── DATA TO USE

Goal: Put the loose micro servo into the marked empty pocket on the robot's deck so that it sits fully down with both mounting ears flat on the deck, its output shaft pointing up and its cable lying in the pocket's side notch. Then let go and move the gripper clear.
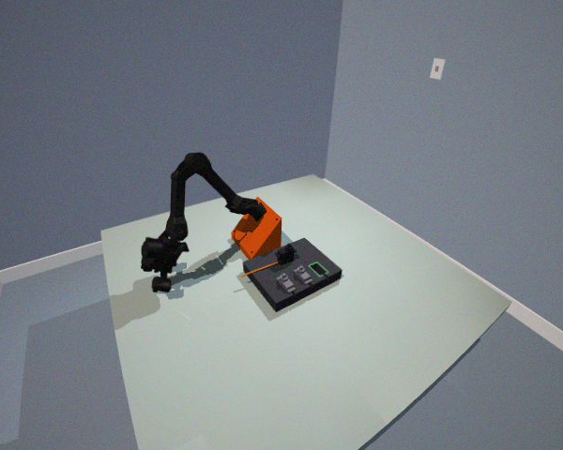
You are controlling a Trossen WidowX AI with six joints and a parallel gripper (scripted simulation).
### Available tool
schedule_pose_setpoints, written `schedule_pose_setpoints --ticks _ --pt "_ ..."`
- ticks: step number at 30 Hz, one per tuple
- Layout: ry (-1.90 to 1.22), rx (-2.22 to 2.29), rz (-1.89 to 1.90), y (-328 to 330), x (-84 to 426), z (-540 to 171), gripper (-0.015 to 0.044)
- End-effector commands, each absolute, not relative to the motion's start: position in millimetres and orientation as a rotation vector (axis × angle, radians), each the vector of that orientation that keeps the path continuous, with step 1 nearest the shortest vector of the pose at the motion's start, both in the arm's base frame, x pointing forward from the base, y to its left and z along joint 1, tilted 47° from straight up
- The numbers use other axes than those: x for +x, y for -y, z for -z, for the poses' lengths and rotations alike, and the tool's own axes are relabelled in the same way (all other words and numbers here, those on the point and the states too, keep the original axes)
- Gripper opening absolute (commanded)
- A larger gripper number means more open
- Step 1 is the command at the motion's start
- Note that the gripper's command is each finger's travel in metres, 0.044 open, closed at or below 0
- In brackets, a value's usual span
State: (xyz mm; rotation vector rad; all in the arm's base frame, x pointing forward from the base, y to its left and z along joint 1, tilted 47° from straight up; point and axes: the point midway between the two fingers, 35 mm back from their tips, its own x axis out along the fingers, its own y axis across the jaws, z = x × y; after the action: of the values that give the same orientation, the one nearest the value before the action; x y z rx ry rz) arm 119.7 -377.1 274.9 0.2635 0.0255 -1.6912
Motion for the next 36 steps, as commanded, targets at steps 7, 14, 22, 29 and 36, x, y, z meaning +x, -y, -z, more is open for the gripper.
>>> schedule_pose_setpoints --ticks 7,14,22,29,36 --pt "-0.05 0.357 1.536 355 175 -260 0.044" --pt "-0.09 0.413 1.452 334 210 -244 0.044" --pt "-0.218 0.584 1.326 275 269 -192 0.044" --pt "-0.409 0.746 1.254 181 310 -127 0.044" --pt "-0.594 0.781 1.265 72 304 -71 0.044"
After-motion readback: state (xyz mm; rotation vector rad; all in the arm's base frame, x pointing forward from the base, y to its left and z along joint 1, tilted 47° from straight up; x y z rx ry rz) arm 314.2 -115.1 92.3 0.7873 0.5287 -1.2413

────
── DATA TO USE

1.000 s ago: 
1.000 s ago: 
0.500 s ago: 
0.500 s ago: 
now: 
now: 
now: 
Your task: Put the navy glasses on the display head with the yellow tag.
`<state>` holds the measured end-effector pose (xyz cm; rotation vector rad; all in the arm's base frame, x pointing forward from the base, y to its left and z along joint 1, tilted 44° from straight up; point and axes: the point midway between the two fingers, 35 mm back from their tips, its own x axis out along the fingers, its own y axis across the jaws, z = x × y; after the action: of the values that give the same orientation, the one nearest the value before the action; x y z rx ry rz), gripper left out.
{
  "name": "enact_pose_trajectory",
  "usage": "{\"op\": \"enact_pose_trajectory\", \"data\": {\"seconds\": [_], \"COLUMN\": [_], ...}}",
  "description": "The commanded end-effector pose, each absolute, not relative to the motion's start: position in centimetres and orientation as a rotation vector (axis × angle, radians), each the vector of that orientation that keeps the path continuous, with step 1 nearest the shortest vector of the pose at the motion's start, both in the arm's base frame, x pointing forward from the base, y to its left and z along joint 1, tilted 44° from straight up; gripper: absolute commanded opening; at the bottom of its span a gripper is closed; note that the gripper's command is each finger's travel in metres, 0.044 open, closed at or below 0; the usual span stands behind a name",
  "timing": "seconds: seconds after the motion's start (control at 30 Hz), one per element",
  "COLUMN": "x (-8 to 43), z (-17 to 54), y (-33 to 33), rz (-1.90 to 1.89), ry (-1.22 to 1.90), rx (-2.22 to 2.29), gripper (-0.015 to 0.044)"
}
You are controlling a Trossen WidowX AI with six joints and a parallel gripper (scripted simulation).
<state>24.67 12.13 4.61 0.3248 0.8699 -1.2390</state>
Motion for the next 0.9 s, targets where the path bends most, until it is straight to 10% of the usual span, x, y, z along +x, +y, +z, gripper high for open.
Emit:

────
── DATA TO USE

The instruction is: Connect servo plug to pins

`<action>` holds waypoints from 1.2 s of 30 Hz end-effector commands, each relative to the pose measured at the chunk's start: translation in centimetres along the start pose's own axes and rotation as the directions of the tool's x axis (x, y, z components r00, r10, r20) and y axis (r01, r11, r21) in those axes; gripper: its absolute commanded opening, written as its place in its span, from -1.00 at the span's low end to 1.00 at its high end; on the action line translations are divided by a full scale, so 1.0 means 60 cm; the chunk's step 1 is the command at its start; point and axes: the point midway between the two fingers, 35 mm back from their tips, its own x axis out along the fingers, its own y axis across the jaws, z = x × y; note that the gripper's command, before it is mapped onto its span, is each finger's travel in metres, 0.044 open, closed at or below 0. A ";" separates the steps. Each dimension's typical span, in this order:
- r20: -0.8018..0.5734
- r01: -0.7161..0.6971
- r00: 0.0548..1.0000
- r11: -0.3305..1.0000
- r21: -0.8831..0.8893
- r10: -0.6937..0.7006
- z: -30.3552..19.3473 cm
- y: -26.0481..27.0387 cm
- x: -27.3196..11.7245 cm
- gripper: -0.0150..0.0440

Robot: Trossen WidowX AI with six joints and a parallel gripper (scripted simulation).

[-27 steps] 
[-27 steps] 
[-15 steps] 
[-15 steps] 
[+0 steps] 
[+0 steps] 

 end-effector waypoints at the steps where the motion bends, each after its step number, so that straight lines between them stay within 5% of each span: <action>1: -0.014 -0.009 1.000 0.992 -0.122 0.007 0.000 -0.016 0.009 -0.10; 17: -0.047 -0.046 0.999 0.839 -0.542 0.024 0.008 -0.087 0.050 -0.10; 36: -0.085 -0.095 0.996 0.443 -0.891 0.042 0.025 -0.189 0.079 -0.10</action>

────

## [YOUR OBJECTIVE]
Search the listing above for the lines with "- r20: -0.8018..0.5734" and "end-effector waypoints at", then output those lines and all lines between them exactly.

## [YOUR RESPONSE]
- r20: -0.8018..0.5734
- r01: -0.7161..0.6971
- r00: 0.0548..1.0000
- r11: -0.3305..1.0000
- r21: -0.8831..0.8893
- r10: -0.6937..0.7006
- z: -30.3552..19.3473 cm
- y: -26.0481..27.0387 cm
- x: -27.3196..11.7245 cm
- gripper: -0.0150..0.0440

Robot: Trossen WidowX AI with six joints and a parallel gripper (scripted simulation).

[-27 steps] 
[-27 steps] 
[-15 steps] 
[-15 steps] 
[+0 steps] 
[+0 steps] 

 end-effector waypoints at the steps where the motion bends, each after its step number, so that straight lines between them stay within 5% of each span: <action>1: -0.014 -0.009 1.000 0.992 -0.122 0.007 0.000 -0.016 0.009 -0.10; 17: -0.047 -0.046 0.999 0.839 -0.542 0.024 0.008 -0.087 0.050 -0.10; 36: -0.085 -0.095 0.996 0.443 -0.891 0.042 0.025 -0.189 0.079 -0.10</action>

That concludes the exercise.